In 1916, physician Dr. Charles O’Leary, dentist Dr. Daniel D. Rogers, and pharmacist John S. D’Arcy were arrested and charged with conspiring to violate the federal drug act. D’Arcy was employed at Towle’s Drug Store, which sold more drugs than any other pharmacy in the state of Rhode Island. Ninety-five percent of their business was brought in through prescriptions written out by O’Leary and Rogers. Within a period of two months – between April and June 1915 – Dr. Rogers handed out prescriptions for 9,000 morphine tablets and 58,000 heroin tablets. During that same period, Dr. O’Leary prescribed 2,000 morphine tablets and 44,300 heroin tablets. In addition, between the two of them, the pharmacy received prescriptions totaling six pounds of opium and 48 ounces of cocaine. Between March 1915 and August 1915, each time either of the doctors wrote out a prescription to be filled at Towle’s, D’Arcy gave them a kickback of three dollars.   
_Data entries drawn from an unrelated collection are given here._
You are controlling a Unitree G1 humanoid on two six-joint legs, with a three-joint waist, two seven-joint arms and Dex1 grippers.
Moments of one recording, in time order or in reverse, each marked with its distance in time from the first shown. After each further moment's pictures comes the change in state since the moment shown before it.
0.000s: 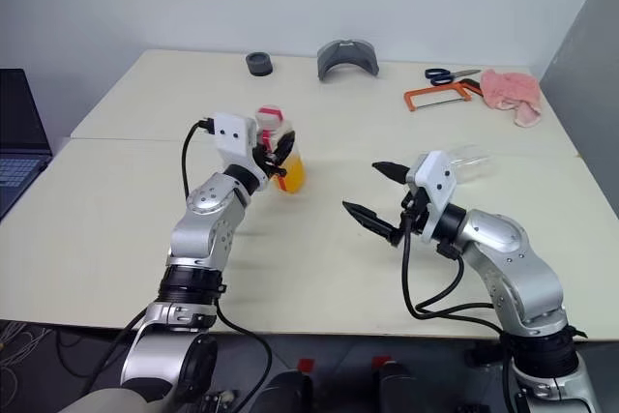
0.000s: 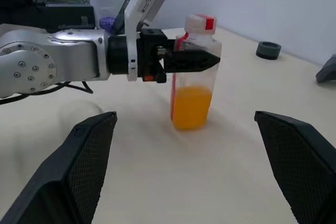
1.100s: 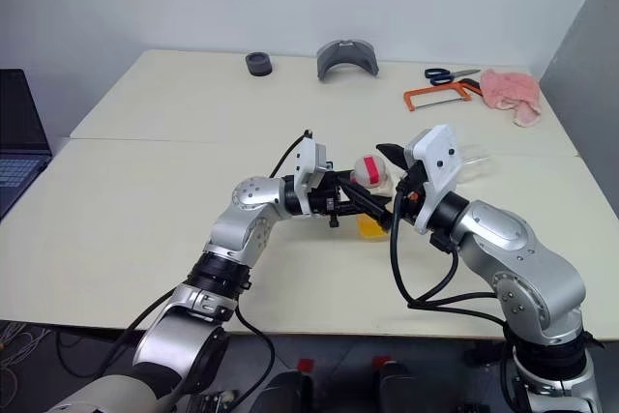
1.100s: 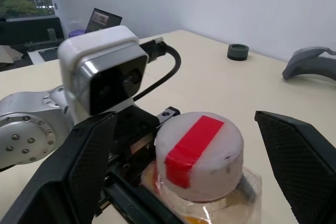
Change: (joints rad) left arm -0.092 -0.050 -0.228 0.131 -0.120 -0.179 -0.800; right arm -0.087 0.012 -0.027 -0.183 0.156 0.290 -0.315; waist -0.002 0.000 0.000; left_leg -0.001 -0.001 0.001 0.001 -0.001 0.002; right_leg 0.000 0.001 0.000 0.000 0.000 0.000
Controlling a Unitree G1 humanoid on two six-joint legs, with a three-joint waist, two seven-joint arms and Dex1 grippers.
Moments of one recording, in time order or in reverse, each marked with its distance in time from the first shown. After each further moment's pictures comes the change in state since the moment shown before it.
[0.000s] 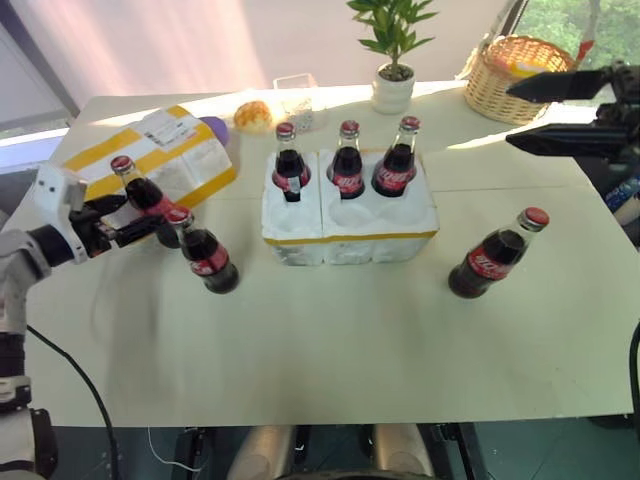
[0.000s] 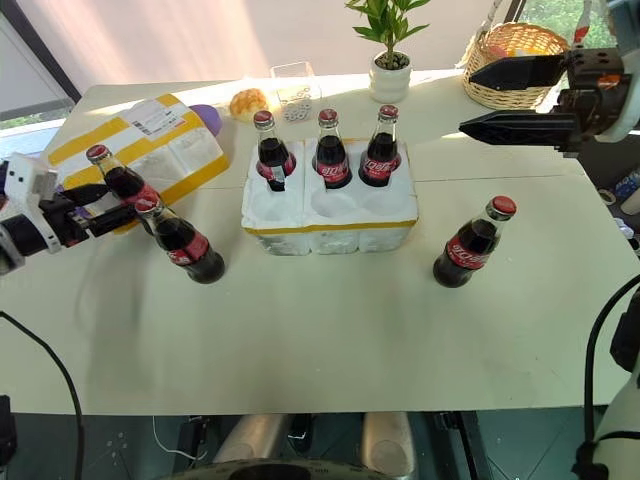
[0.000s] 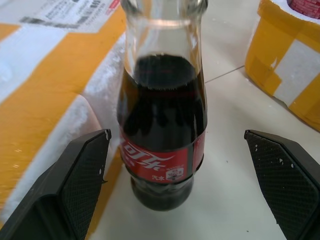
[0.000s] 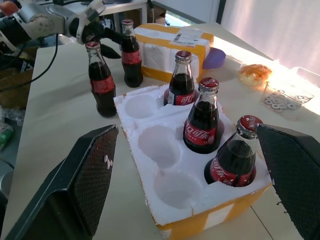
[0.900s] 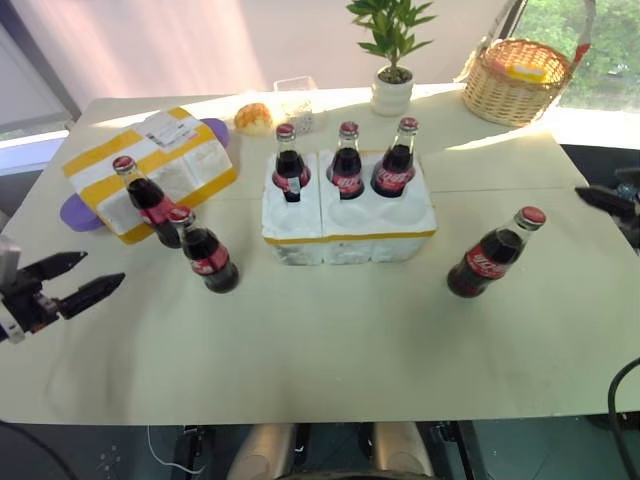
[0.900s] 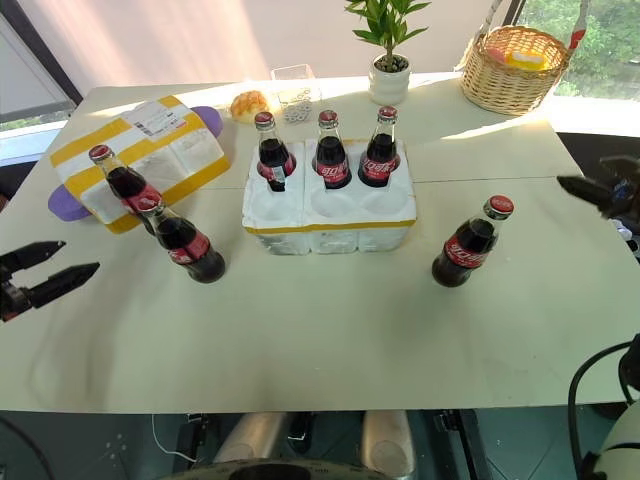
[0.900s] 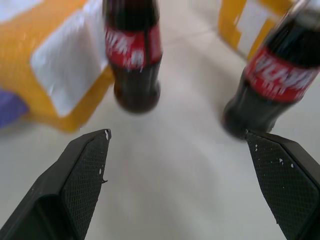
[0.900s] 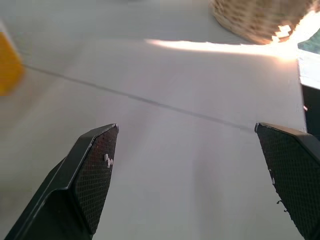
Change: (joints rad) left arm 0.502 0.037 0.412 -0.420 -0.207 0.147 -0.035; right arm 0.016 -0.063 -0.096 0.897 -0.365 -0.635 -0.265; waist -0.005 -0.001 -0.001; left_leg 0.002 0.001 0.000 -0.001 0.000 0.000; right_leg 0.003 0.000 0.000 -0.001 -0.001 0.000
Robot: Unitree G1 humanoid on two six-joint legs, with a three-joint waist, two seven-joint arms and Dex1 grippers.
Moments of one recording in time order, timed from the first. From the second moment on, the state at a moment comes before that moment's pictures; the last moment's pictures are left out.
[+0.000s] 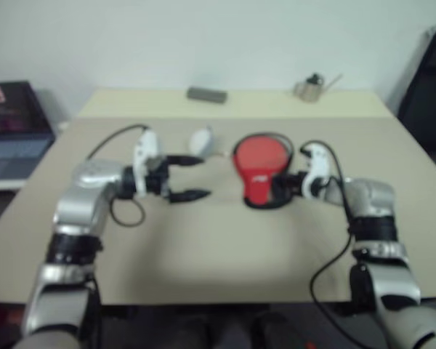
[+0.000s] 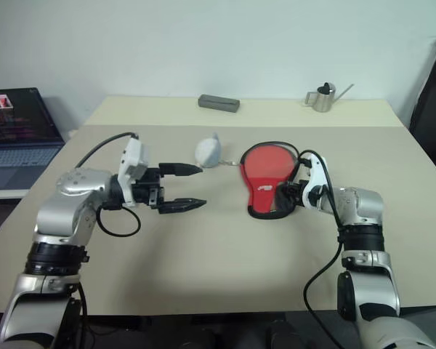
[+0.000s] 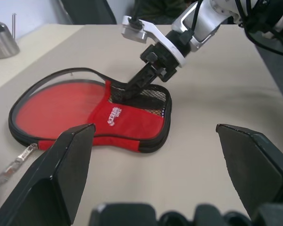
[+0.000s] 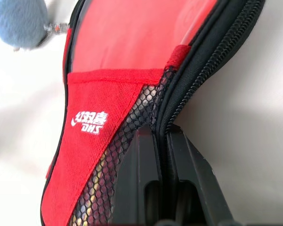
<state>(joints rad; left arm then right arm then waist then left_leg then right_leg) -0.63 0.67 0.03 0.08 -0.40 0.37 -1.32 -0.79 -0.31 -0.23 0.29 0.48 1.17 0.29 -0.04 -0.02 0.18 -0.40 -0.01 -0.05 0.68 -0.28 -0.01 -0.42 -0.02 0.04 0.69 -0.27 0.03</state>
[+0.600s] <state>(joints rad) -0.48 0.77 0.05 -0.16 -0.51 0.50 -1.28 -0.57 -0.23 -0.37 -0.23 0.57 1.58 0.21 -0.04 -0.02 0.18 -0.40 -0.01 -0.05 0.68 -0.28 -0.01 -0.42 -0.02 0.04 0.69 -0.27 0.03</state>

During the trial, a 26-year-old male witness named James Perry swore that he had observed young girls buying narcotics at the pharmacy in his presence. The reason he was present at the pharmacy so often, he testified, was because he had been addicted to morphine, cocaine and heroin and frequently scored his drugs from D’Arcy. Another man, William Grosse, testified that he had witnessed people not only buying drugs at the pharmacy, but going into the back room to use them immediately.

D’Arcy was found guilty of the charge against him and sentenced to serve almost two years in prison. In response to his plea to be placed at an out-of-state prison so that his young son would not be aware of his confinement, he was committed to the Atlanta Penitentiary in Georgia.

Rogers, an 1883 graduate of the Philadelphia Dental College, was found guilty and sentenced to serve three months at the Rhode Island State Prison in Cranston.

Forty-eight-year-old O’Leary, the son of a wealthy doctor who had grown up shadowed by servants, had been let out of jail on bail and failed to appear for the trial. In Dec. of 1916, he was located in New York. So strung out on drugs he was unable to walk or talk coherently, he was transported to Bellevue Hospital for treatment before being arraigned as a fugitive from justice. An eight-year addict, he pleaded nolo to the charge of conspiring to violate the federal drug act. He was sentenced to serve three months at the Providence County jail and saw his license to practice medicine revoked.

Later that decade, O’Leary resumed his medical practice from an office in Providence. Unmarried, he moved around to a series of boarding houses within the city. In June of 1930, he was placed at Dexter Asylum in Providence, a residential institution for the poor and sick. He died in January 1947 after suffering from chronic hepatitis – an inflammation of the liver – and malnutrition for many years. Only a few months after being released from prison, Rogers died from the effects of tuberculosis pneumonia.